§ Task requirements
Each line of the listing below should be restated word for word.

§ Excerpted data
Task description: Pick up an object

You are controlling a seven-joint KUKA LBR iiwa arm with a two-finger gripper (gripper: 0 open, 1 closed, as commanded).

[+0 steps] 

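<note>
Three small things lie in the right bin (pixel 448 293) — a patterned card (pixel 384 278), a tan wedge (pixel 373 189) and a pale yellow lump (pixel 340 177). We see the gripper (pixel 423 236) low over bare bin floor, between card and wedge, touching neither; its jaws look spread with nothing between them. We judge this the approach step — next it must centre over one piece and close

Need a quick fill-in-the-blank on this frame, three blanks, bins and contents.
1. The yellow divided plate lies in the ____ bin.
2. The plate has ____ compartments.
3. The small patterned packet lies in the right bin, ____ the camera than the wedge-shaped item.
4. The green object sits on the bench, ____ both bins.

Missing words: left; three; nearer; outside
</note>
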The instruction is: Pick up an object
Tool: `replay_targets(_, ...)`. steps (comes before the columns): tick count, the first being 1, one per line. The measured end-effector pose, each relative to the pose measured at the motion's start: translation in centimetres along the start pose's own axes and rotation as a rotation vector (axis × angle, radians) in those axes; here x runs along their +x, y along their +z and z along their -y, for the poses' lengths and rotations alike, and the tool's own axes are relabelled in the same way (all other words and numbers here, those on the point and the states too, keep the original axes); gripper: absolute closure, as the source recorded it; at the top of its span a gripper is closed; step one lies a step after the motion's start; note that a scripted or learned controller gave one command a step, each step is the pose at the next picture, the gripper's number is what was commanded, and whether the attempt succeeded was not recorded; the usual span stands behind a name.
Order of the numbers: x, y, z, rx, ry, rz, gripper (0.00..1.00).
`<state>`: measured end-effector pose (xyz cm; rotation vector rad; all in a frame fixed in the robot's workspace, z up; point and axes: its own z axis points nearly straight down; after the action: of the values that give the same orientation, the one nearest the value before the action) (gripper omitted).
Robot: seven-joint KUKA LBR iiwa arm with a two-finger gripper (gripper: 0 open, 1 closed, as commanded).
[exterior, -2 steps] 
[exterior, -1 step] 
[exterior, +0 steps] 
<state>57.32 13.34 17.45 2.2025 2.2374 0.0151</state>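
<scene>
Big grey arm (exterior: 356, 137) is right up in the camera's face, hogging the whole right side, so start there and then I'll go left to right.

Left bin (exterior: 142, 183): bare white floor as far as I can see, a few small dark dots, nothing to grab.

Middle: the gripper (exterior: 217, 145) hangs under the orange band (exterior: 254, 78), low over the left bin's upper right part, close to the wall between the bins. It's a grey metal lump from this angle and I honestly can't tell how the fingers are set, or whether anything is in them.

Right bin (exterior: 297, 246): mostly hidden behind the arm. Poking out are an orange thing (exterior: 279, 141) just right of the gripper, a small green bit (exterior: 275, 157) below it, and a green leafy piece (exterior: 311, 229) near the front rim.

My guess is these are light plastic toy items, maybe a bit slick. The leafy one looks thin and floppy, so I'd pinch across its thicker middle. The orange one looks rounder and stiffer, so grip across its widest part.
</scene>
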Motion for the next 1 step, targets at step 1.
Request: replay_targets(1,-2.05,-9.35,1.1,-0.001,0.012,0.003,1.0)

§ Output of the task
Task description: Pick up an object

You are controlling a seven-joint KUKA LBR iiwa arm with a two-finger gripper (gripper: 0 open, 1 closed, as commanded).

[+0 steps] 

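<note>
Three small things lie in the right bin (pixel 448 293) — a patterned card (pixel 384 278), a tan wedge (pixel 373 189) and a pale yellow lump (pixel 340 177). We see the gripper (pixel 423 236) low over bare bin floor, between card and wedge, touching neither; its jaws look spread with nothing between them. We judge this the approach step — next it must centre over one piece and close

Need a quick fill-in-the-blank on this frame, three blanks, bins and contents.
1. The yellow divided plate lies in the ____ bin.
2. The plate has ____ compartments.
3. The small patterned packet lies in the right bin, ____ the camera than the wedge-shaped item.
4. The green object sits on the bench, ____ both bins.

Missing words: left; three; nearer; outside
</note>
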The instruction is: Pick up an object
Tool: `replay_targets(_, ...)`. steps (comes before the columns): tick count, the first being 1, one per line. The measured end-effector pose, each relative to the pose measured at the motion's start: translation in centimetres along the start pose's own axes and rotation as a rotation vector (axis × angle, radians) in those axes; here x runs along their +x, y along their +z and z along their -y, for the poses' lengths and rotations alike, and the tool's own axes are relabelled in the same way (all other words and numbers here, those on the point and the states too, keep the original axes); gripper: absolute closure, as the source recorded it; at the top of its span a gripper is closed; step one lies a step after the motion's start; note that a scripted or learned controller gave one command a step, each step is the pose at the next picture, the gripper's number is what was commanded, and whether the attempt succeeded was not recorded; the usual span stands behind a name.
Order of the numbers: x, y, z, rx, ry, rz, gripper (0.00..1.00).
`<state>`: measured end-effector pose (xyz cm; rotation vector rad; all in a frame fixed in the robot's workspace, z up; point and axes: its own z axis points nearly straight down; after the action: of the values that give the same orientation, the one nearest the value before the action) (gripper omitted).
Robot: seven-joint KUKA LBR iiwa arm with a two-finger gripper (gripper: 0 open, 1 closed, as commanded).
[exterior, -2 steps] 
[exterior, -1 step] 
[exterior, +0 steps] 
<state>57.32 13.34 17.45 2.2025 2.2374 0.0151</state>
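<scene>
Big grey arm (exterior: 356, 137) is right up in the camera's face, hogging the whole right side, so start there and then I'll go left to right.

Left bin (exterior: 142, 183): bare white floor as far as I can see, a few small dark dots, nothing to grab.

Middle: the gripper (exterior: 217, 145) hangs under the orange band (exterior: 254, 78), low over the left bin's upper right part, close to the wall between the bins. It's a grey metal lump from this angle and I honestly can't tell how the fingers are set, or whether anything is in them.

Right bin (exterior: 297, 246): mostly hidden behind the arm. Poking out are an orange thing (exterior: 279, 141) just right of the gripper, a small green bit (exterior: 275, 157) below it, and a green leafy piece (exterior: 311, 229) near the front rim.

My guess is these are light plastic toy items, maybe a bit slick. The leafy one looks thin and floppy, so I'd pinch across its thicker middle. The orange one looks rounder and stiffer, so grip across its widest part.
</scene>
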Motion for the next 1 step, targets at step 1.
Request: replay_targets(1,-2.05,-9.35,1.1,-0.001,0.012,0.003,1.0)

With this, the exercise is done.